> Exercise requirements
Without altering anything, repeat each of the records.

> Data for the task
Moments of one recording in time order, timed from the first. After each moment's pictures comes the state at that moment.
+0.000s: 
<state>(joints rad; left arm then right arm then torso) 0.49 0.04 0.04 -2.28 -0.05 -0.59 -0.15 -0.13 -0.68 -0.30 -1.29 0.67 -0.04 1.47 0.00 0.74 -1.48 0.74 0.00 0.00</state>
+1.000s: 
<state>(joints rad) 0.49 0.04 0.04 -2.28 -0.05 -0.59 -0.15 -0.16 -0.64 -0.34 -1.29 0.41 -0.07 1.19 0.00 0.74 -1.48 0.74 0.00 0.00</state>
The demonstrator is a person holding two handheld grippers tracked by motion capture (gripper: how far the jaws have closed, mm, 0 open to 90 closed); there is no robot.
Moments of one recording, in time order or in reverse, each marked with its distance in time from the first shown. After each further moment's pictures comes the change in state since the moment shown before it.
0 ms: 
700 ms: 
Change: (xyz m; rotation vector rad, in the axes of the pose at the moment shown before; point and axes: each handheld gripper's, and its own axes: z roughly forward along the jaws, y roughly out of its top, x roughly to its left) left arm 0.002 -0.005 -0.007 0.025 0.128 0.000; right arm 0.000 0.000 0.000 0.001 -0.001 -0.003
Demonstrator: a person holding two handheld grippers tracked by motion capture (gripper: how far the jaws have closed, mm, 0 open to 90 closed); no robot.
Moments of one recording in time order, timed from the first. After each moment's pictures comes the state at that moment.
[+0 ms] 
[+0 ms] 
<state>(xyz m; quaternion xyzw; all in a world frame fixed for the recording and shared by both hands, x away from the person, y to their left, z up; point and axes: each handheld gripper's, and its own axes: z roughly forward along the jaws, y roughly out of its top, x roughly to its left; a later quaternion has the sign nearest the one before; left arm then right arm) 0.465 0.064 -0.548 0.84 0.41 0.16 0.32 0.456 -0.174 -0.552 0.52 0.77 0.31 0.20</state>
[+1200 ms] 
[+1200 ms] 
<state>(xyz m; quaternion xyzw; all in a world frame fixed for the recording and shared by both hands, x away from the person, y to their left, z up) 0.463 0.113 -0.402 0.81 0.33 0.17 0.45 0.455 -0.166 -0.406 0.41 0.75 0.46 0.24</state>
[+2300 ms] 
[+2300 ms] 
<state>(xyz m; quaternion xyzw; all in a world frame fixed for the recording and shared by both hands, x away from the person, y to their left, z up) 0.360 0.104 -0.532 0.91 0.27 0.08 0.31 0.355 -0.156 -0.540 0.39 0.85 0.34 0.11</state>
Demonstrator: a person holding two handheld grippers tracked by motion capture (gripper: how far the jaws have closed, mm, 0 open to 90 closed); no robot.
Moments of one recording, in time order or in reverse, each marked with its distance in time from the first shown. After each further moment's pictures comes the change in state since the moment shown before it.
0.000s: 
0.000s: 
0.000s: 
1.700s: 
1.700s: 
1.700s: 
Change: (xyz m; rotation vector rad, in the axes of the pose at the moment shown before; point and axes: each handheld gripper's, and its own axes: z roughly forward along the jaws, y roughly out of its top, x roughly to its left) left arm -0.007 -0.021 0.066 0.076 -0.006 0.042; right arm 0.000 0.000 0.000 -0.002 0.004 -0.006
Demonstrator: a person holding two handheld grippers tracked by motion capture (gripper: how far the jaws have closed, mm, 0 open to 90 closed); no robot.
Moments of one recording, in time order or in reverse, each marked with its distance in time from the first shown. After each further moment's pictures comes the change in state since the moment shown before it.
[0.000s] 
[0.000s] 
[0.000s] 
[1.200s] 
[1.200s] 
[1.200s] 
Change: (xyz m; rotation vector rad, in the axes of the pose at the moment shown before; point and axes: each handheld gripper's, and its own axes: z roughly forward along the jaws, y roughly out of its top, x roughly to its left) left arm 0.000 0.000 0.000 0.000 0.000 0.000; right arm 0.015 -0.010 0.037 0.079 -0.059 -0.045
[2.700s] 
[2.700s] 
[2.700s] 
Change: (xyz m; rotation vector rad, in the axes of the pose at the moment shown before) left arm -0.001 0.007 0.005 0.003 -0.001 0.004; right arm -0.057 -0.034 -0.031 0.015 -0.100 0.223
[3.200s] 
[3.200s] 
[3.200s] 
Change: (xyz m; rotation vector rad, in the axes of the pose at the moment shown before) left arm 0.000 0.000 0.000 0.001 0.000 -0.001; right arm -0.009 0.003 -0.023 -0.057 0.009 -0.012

> Problem solution
Moments of one recording in time order, timed from the first. After each moment's pictures comes the state at that moment.
+0.000s: 
<state>(joints rad; left arm then right arm then torso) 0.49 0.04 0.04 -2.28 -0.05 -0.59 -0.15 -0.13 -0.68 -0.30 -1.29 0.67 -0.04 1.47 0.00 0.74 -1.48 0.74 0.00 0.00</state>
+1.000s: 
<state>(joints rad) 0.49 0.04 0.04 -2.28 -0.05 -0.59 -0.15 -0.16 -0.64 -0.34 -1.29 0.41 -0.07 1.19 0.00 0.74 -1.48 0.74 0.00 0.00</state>
The demonstrator is a person holding two handheld grippers tracked by motion capture (gripper: how far the jaws have closed, mm, 0 open to 90 closed); there is no robot.
Moments of one recording, in time order or in reverse, each marked with its distance in time from the first shown. After each further moment's pictures comes the change in state since the moment shown before it.
0 ms: 
700 ms: 
Change: (xyz m; rotation vector rad, in the axes of the pose at the moment shown before; point and axes: each handheld gripper's, and its own axes: z roughly forward along the jaws, y roughly out of its top, x roughly to its left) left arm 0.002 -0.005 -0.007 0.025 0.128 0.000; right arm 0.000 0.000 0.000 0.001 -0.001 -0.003
Demonstrator: a person holding two handheld grippers tracked by motion capture (gripper: how far the jaws have closed, mm, 0 open to 90 closed); no robot.
Moments of one recording in time order, timed from the first. After each moment's pictures comes the state at that moment.
[+0 ms] 
[+0 ms] 
<state>(xyz m; quaternion xyzw; all in a world frame fixed for the recording and shared by both hands, x away from the person, y to their left, z up; point and axes: each handheld gripper's, and its own axes: z roughly forward along the jaws, y roughly out of its top, x roughly to its left; a later quaternion has the sign nearest the one before; left arm then right arm) 0.465 0.064 -0.548 0.84 0.41 0.16 0.32 0.456 -0.174 -0.552 0.52 0.77 0.31 0.20</state>
[+1200 ms] 
[+1200 ms] 
<state>(xyz m; quaternion xyzw; all in a world frame fixed for the recording and shared by both hands, x away from the person, y to their left, z up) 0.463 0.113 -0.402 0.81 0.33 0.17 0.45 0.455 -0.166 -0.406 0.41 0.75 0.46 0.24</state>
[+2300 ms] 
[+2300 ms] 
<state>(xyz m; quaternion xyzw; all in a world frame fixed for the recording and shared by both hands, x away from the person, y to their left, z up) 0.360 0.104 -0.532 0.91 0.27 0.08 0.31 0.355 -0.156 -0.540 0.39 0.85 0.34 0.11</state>
Demonstrator: a person holding two handheld grippers tracked by motion capture (gripper: how far the jaws have closed, mm, 0 open to 90 closed); no robot.
Moments of one recording, in time order or in reverse, each marked with its distance in time from the first shown. After each further moment's pictures comes the change in state since the moment shown before it.
0.000s: 
0.000s: 
0.000s: 
1.700s: 
1.700s: 
1.700s: 
Change: (xyz m; rotation vector rad, in the axes of the pose at the moment shown before; point and axes: each handheld gripper's, and its own axes: z roughly forward along the jaws, y roughly out of its top, x roughly to its left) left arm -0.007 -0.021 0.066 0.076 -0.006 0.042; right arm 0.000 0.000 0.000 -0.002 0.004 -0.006
Demonstrator: a person holding two handheld grippers tracked by motion capture (gripper: how far the jaws have closed, mm, 0 open to 90 closed); no robot.
Moments of one recording, in time order or in reverse, each marked with its distance in time from the first shown. After each further moment's pictures comes the change in state since the moment shown before it.
[0.000s] 
[0.000s] 
[0.000s] 
[1.200s] 
[1.200s] 
[1.200s] 
Change: (xyz m; rotation vector rad, in the axes of the pose at the moment shown before; point and axes: each handheld gripper's, and its own axes: z roughly forward along the jaws, y roughly out of its top, x roughly to its left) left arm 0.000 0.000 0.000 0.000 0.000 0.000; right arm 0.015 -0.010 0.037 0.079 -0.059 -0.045
[2.700s] 
[2.700s] 
[2.700s] 
Change: (xyz m; rotation vector rad, in the axes of the pose at the moment shown before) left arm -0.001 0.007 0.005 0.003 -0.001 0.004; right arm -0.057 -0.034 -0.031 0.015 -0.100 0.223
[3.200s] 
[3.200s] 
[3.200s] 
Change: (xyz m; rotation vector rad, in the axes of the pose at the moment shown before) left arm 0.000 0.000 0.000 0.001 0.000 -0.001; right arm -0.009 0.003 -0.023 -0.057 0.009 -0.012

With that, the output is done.